Constitutional validity of section 29A?

[Section 29A provides ineligibility of a person to be resolution applicant]

Argument Advance

Petitioner

Respondent

The argument was raised against Section 29A, in particular, clause (c) thereof is that the vested rights of erstwhile promoters to participate in the recovery process of a corporate debtor have been impaired by retrospective application of Section 29A.

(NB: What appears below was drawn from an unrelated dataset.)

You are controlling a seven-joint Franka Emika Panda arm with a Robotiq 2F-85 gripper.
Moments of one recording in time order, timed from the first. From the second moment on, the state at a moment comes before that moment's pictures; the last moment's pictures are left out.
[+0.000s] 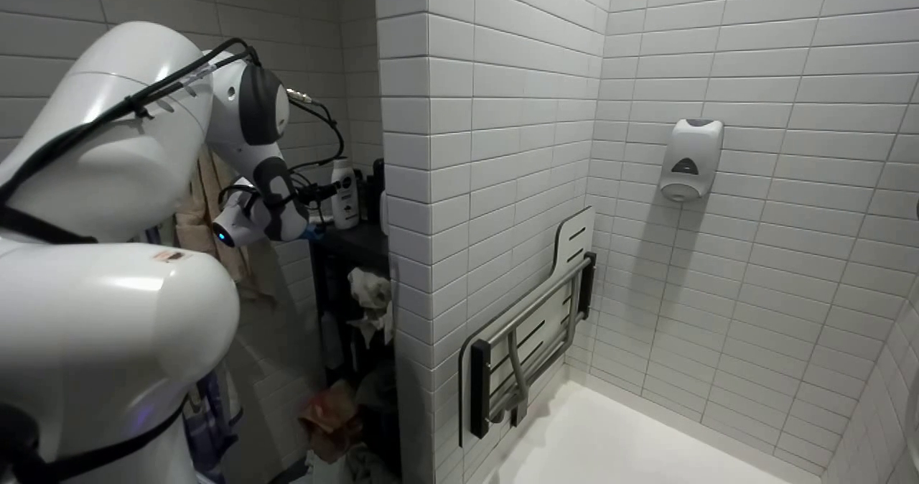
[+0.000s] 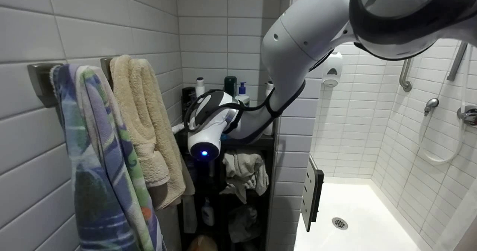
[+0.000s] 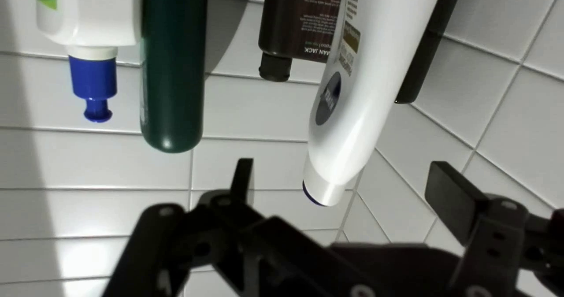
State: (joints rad) arm 0.50 0.83 0.24 -1.53 -2.47 1.94 2.36
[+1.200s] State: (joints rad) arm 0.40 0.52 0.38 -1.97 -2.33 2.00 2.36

Section 29A, in any case, is contrary to the object sought to be achieved by the Code, in particular, speedy disposal of the resolution process as it will inevitably lead to challenges before the Adjudicating Authority and Appellate Authority, which will slow down and delay the insolvency resolution process. In particular, so far as Section 29A(c) is concerned, a blanket ban on participation of all promoters of corporate debtors, without any mechanism to weed out those who are unscrupulous and have brought the company to the ground, as against persons who are efficient managers, but who have not been able to pay their debts due to various other reasons, would not only be manifestly arbitrary, but also be treating unequals as equals.

It was also argued that maximization of value of assets is an important goal to be achieved in the resolution process. Section 29A is contrary to such goal as an erstwhile promoter, who may outbid all other applicants and may have the best resolution plan, would be kept out at the threshold, thereby impairing the object of maximization of value of assets. Another argument that was made was that under Section 29A(c), a person‘s account may be classified as a nonperforming asset in accordance with the guidelines of the Reserve Bank of India despite him not being a wilful defaulter. Also, the period of one year referred to in clause (c) is again wholly arbitrary and without any basis either in rationality or in law.

It was argued that Section 29A does not disturb any vested or existing rights, as a resolution applicant does not have any vested or existing rights that can be disturbed, as has been held in ArcelorMittal India Private Limited v. Satish Kumar Gupta and Ors., Civil Appeal Nos. 9402-9405/2018 [decided on 04.10.2018].

Further, merely because this Section relies on antecedent facts for its application, does not mean that it is retrospective.

Also, Section 29A subserves a very important object of the Code, which is to see that undesirable persons who are mentioned in all its clauses are rendered ineligible to submit resolution plans so that such persons may not come into the management of stressed corporate debtors.

It is also argued that Section 29A is not aimed at only persons who have committed acts of malfeasance, but also persons who are otherwise unfit to be put in the saddle of the management of the corporate debtor, such as undischarged insolvents and persons who have been removed as directors under Section 164 of the Companies Act, 2013 (for not filing financial statements or annual returns for any continuous period of 3 financial years, for example). They further argued that a period of one year is sufficient period within which a person, whose account has been declared NPA, should clear its dues. They referred to the RBI Regulations dealing with NPAs and stated that even before a person‘s account is declared NPA, a long rope is given for such person to clear off its debts. It is only when it does not do so, that its account is declared NPA in the first instance. Also, once the said guidelines are perused, it is clear that an account, which has been NPA for one year, is declared as substandard asset and it is for this reason that the one year period is given in Section 29A(c), which is based on reason, and is not arbitrary.

Judgement

The Court upheld the constitutional validity of S. 29A of the Code.